Willie called emergency services when she woke up unable to breathe. I hung up with dispatch and called Willie. 

“Can’t … breathe,” Willie panted. “Try … better,” she gasped. 

I’m not sure if she meant she’d try to get better or if she wanted me to be better. But she complains that she never sees me so I think it was probably the latter. 

Emergency services took Willie to the hospital where she proved to be … just fine. 

No COVID. No pneumonia. Not even a common cold. 

But one errant lab value bought Willie a stay in the hospital’s observation unit. 

Barely 12 hours after that call from dispatch, a perky Willie called me. 

“Hey!” she chirped. “I’ve been admitted. I’m staying four days.” 

Like the hospital is an Airbnb. 

“Is there turn down service?” I asked. 

“I’d like a few things from the Temple of Doom,” Willie prattled. 

Those “few things” included everything but her La-Z-Boy and 2022 tax return. 

Which doesn’t exist anyway.  

I cannot wait to tell you that story. 

I explained to Willie that, at eight on a Saturday night, no one was available to get her things, and couldn’t get into the hospital anyway.  

Besides, I had spoken with the doctor. They anticipated discharging Willie the very next day. 

But Sunday saw that lab value still as uncooperative as the lady it came from. Willie needed to stay one more night. 

So my brother hit the Temple of Doom, loaded the dining room table into his car, and took it and himself for a visit with Willie. 

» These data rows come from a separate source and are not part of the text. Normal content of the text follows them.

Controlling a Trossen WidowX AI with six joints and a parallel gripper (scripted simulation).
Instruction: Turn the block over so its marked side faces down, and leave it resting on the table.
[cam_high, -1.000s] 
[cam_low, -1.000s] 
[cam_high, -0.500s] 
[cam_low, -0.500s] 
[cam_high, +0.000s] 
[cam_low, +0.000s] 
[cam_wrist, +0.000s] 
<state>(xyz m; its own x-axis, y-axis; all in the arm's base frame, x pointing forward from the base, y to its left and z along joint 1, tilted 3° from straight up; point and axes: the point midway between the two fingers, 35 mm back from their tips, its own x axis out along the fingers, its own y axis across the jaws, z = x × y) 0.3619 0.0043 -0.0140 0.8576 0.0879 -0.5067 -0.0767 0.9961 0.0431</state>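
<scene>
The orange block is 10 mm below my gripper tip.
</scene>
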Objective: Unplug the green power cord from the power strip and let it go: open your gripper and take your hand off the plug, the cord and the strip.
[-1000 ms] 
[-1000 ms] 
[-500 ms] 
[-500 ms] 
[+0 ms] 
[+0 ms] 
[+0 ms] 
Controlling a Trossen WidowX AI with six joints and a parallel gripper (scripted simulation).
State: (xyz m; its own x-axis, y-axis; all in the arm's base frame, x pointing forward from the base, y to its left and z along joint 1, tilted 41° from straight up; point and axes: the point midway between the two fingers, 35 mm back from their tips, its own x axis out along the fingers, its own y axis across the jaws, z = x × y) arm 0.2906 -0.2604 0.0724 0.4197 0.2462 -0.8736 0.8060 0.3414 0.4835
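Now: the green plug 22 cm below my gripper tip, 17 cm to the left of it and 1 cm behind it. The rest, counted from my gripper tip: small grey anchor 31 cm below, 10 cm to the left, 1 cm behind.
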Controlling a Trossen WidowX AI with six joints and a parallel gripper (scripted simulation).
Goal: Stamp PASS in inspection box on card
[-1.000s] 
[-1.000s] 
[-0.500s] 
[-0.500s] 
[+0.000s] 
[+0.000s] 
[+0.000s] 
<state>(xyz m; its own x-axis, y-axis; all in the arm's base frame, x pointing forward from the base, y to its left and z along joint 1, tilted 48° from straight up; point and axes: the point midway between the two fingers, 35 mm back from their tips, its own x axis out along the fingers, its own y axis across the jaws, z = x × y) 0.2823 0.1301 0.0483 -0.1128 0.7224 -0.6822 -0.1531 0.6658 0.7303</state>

That was when Willie explained she planned to leave. To sign herself out. Against medical advice. 

Willie came by this plan to escape from Alcatraz honestly. Back in the ’80s, her father also eloped from the hospital.  

In just his hospital gown. 

He was found walking on Cottman Avenue, barefoot, derrière flapping in the breeze. 

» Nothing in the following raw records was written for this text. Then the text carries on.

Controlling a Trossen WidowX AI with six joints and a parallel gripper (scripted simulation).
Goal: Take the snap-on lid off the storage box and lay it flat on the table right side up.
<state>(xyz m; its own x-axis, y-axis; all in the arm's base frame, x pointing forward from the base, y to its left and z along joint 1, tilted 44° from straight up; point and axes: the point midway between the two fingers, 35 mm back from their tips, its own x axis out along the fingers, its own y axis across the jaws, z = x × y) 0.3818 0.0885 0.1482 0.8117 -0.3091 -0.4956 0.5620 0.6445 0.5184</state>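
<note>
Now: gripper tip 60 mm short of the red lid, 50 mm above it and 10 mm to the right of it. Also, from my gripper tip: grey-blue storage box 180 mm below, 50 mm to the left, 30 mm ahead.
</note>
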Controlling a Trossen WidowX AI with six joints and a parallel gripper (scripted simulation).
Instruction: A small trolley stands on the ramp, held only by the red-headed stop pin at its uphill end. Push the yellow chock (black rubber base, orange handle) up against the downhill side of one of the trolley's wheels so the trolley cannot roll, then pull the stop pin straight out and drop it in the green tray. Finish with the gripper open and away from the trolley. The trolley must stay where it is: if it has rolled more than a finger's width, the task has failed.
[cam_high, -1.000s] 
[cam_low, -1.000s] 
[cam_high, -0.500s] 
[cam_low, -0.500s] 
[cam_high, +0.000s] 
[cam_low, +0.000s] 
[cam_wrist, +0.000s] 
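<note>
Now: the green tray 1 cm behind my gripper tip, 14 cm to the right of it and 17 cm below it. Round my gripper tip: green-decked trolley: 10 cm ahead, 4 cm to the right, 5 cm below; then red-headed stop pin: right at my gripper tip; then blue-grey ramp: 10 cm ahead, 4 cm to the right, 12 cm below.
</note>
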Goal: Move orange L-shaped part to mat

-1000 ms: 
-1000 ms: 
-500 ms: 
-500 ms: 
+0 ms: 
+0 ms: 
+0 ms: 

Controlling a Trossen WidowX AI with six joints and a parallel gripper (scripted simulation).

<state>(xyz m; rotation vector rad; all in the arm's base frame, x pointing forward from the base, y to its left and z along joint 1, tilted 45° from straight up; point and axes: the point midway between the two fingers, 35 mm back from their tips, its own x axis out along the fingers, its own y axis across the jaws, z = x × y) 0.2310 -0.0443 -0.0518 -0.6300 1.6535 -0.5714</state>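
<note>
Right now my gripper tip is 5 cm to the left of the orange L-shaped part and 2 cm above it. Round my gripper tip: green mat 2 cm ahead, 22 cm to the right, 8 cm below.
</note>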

“I told her she had to stay. But I don’t think it’ll stick,” my brother warned me. 

That was about the time Willie called me. 

She was leaving, she told me. Going home. She’d rideshare if she had to. But she was leaving. 

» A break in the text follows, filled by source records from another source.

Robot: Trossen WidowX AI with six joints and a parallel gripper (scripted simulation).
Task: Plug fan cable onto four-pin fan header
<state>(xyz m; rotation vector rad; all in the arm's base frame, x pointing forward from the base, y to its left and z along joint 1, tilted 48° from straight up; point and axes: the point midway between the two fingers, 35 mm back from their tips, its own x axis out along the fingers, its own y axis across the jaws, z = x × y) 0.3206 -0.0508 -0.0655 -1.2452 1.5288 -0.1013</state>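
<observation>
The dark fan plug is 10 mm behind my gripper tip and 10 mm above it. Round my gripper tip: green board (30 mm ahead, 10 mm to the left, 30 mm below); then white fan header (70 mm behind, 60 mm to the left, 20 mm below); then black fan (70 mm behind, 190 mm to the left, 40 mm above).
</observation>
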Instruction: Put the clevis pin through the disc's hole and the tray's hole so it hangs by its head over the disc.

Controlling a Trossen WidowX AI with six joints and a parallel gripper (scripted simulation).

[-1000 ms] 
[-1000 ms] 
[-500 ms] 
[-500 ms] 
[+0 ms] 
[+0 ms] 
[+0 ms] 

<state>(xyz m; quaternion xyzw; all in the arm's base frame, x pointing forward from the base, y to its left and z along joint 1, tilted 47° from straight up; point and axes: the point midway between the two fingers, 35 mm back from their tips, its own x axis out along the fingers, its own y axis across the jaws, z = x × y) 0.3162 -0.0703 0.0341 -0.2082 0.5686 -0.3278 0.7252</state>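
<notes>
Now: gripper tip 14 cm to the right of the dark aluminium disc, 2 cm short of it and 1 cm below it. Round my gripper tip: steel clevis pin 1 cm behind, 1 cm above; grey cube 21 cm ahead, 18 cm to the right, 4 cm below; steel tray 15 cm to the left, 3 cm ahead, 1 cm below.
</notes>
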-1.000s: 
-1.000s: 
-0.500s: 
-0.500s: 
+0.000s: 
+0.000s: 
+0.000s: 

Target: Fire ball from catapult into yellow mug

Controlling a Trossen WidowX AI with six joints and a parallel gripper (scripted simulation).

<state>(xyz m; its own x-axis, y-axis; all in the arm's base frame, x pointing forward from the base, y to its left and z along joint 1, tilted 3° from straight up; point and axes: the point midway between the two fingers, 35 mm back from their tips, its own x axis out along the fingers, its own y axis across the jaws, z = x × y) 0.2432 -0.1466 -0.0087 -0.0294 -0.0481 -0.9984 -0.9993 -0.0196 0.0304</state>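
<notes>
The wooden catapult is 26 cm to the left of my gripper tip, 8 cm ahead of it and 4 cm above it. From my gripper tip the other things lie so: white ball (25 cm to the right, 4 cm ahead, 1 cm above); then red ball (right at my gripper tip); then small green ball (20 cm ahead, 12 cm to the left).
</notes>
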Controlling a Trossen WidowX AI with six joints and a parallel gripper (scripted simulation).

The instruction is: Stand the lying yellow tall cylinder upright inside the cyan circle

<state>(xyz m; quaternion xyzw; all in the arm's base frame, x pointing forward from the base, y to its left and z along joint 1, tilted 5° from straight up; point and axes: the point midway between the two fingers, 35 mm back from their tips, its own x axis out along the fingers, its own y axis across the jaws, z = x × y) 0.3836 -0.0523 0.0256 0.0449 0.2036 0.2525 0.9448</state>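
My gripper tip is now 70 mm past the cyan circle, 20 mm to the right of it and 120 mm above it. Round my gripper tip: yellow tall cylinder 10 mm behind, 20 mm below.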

I excused myself from the dinner table, transferring my plate of pasta to our office. I ate my dinner, read The New York Times, and listened to Willie’s plan. 

The staff explained to Wille that signing herself out would shift the burden of paying the hospital bill from insurance to Willie. 

But Willie had a plan for that. 

“I’ll tell them I had horrible care and then they can’t charge me,” Willie explained. 

Don’t you feel like Clint Eastwood would have survived San Francisco Bay had he just put Willie in charge? 

“No,” I told Willie, popping a meatball in my mouth as I read a review of the new Exorcist movie. 

“No?” Willie asked. 

“No,” I said.  

An hour later, Willie texted me. I was right, she conceded, complete with a winking emoji face blowing me a kiss. It was best for her to stay one more night. 

Great. Good. Job well done, me. 

Come Monday, Willie was, in fact, discharged.  

I strode through the hospital’s front doors later that day. 

And almost tripped over Willie. 

She sat on a lobby bench, alone, her belongings haphazardly packed in a grocery bag beside her, a walker propped by her side. 

“I don’t like this thing. Leave it,” Willie said, shoving the walker toward me. 

“Does — does your nurse know you’re in the lobby?” I asked. 

Willie didn’t know. Didn’t particularly care, either. She wanted me to ditch the walker, load her in the car, and jet. 

“I got tired of waiting for them to bring me to the lobby,” Willie explained. “So as soon as they gave me the walker, I left.” 

As in, the walker she didn’t need. 

Willie’s hospital unit was shocked when I called to explain her escape. They had no idea she was gone. 

“Is it genetic?” I asked Willie. “Pop-Pop escaped so you had to escape too?” I wondered aloud if my siblings and I were chromosomally destined to abscond from hospitals. 

Sometimes, I struggle with what to say in this space. 

Not today. 

A sentiment I voiced to Willie. 

“My name is going to be in your column this week, isn’t it?” Willie asked. 

Oh yes. 

Yes it is. 

And I’m sure I won this week’s battle of the Willies.